— TASK INSTRUCTIONS —
Everything in the records is to be written out exactly, except the pictures.

— EXTRACTED INFORMATION —
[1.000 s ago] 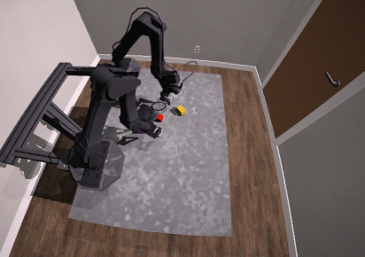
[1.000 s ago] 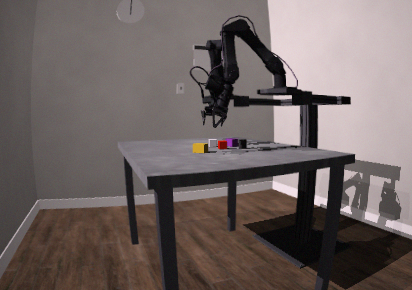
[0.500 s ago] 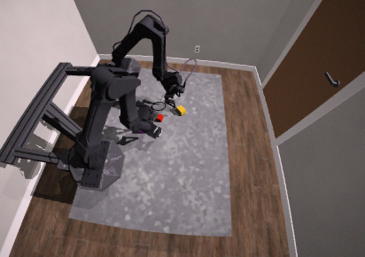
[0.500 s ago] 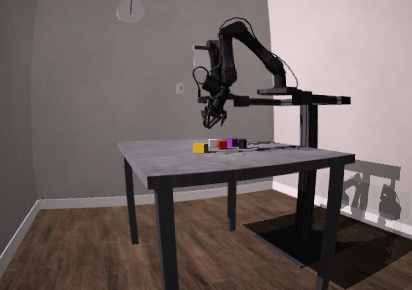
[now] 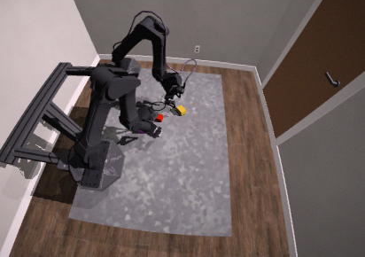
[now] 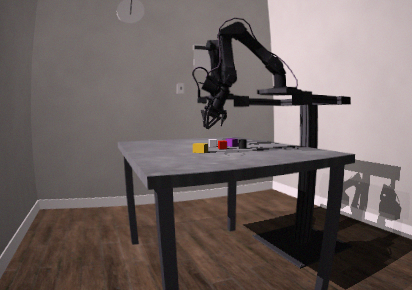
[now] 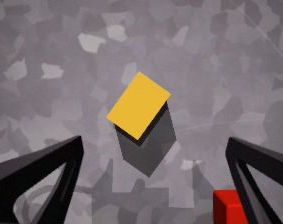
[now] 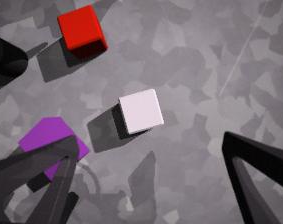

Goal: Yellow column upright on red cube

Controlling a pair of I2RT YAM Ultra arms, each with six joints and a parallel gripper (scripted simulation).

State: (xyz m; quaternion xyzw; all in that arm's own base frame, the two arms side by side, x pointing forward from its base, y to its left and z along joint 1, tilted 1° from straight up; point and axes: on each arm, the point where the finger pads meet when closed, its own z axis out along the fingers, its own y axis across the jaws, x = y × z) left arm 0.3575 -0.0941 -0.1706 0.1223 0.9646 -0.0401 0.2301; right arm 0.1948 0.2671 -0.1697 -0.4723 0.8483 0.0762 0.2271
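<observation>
The yellow column lies 100 mm below my left hand and 30 mm ahead of it. From my left hand the other things lie so: white cube: 180 mm to the right, 120 mm behind, 100 mm below; dark cylinder: 220 mm behind, 100 mm below, 20 mm to the right; red cube: 120 mm behind, 100 mm below, 60 mm to the right.
</observation>
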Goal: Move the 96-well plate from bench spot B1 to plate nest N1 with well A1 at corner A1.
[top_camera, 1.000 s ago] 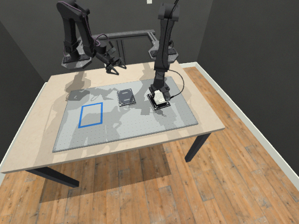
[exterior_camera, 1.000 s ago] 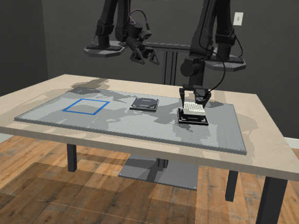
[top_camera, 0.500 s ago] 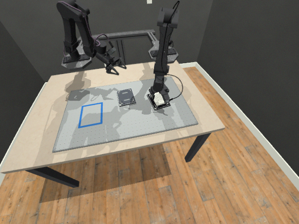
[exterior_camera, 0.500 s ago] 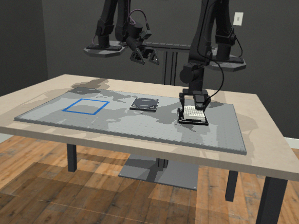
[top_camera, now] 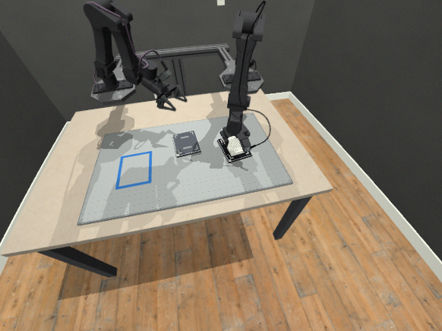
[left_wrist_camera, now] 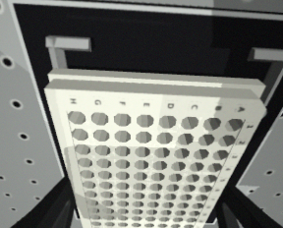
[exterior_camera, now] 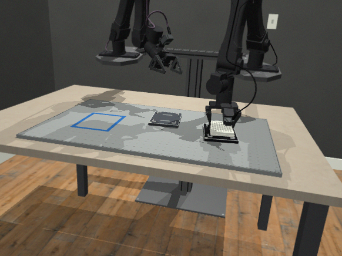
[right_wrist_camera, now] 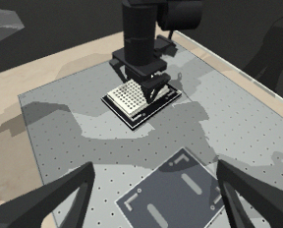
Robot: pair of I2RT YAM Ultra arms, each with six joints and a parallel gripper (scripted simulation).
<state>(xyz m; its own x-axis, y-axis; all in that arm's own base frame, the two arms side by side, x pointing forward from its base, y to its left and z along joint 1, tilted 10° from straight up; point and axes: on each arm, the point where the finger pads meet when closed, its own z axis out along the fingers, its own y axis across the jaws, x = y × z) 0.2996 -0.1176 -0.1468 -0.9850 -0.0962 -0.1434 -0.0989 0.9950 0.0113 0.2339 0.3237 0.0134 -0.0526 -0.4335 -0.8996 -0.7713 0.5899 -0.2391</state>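
Now: left hand 20 mm above the black plate nest and 10 mm short of it. Also, from my left hand: white 96-well plate (10 mm below).
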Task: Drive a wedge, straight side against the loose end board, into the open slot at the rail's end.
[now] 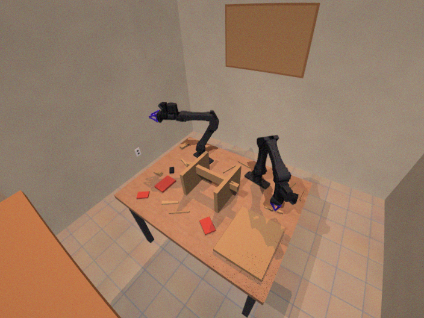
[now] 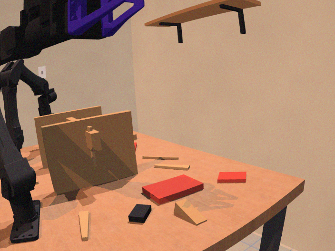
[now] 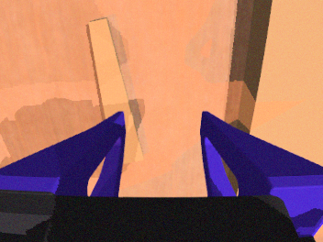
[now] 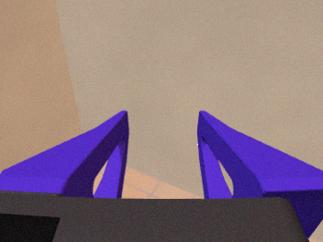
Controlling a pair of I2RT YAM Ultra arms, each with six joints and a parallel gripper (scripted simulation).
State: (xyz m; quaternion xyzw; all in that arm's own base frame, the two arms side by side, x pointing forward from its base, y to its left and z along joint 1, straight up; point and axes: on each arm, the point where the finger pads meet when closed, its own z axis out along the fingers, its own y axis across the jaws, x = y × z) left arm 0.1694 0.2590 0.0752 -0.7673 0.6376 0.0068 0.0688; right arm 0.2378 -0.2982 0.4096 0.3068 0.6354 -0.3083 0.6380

— WRITTEN SOLUTION —
[1.000 s ago] 
[1.000 s ago] 
[0.500 s ago] 
[0.500 s ago] 
[now] 
[now] 
[now] 
[now] 

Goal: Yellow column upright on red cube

Controlling a pair of I2RT YAM Ultra arms, each with six joints and a parallel gripper (scripted simulation).

State: (xyz m; quaternion xyzw; all in that arm's own base frame, the two arms side by side, x pointing forward from its base, y to its left and z along joint 1, tilted 1° from straight up; point and axes: on each arm, the point where the finger pads meet when closed, its own z axis out along the fingers, its own y axis across the jaws, x = y × z) left arm 0.3575 -0.0941 -0.1706 0.1223 0.9646 -0.0401 0.2301; right arm 0.1948 0.2671 -0.1697 -0.4723 0.8483 0.0762 0.2271
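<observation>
The yellow column lies 100 mm below my left hand and 30 mm ahead of it. From my left hand the other things lie so: white cube: 180 mm to the right, 120 mm behind, 100 mm below; dark cylinder: 220 mm behind, 100 mm below, 20 mm to the right; red cube: 120 mm behind, 100 mm below, 60 mm to the right.
</observation>
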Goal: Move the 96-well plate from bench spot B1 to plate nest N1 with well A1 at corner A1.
[top_camera, 1.000 s ago] 
[exterior_camera, 1.000 s ago] 
[top_camera, 0.500 s ago] 
[exterior_camera, 0.500 s ago] 
[top_camera, now] 
[left_wrist_camera, now] 
[exterior_camera, now] 
[right_wrist_camera, now] 
Robot: pair of I2RT YAM Ultra arms, each with six joints and a parallel gripper (scripted simulation).
<state>(xyz m; its own x-axis, y-axis; all in that arm's own base frame, the two arms side by side, x pointing forward from its base, y to its left and z along joint 1, tilted 10° from straight up; point and axes: on each arm, the point where the finger pads meet when closed, its own z axis out along the fingers, its own y axis across the jaws, x = y × z) 0.2996 -0.1176 -0.1468 -0.9850 -0.0962 -0.1434 -0.0989 0.9950 0.0113 0.2339 0.3237 0.0134 -0.0526 -0.4335 -0.8996 -0.7713 0.5899 -0.2391</state>
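Now: left hand 20 mm above the black plate nest and 10 mm short of it. Also, from my left hand: white 96-well plate (10 mm below).
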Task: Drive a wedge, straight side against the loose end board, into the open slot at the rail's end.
[now] 
[now] 
[now] 
[now] 
Controlling a pair of I2RT YAM Ultra arms, each with six joints and a parallel gripper (scripted simulation).
State: (xyz m; quaternion xyzw; all in that arm's own base frame, the two arms side by side, x pointing forward from its base, y to its left and z along joint 1, straight up; point and axes: on each arm, the point where the finger pads meet when closed, its own z axis out along the fingers, its own y axis across the jaws, x = y × z) left arm 0.1694 0.2590 0.0752 -0.7673 0.6376 0.0068 0.0688; right arm 0.2378 -0.2982 0.4096 0.3068 0.6354 -0.3083 0.6380

This completes the output.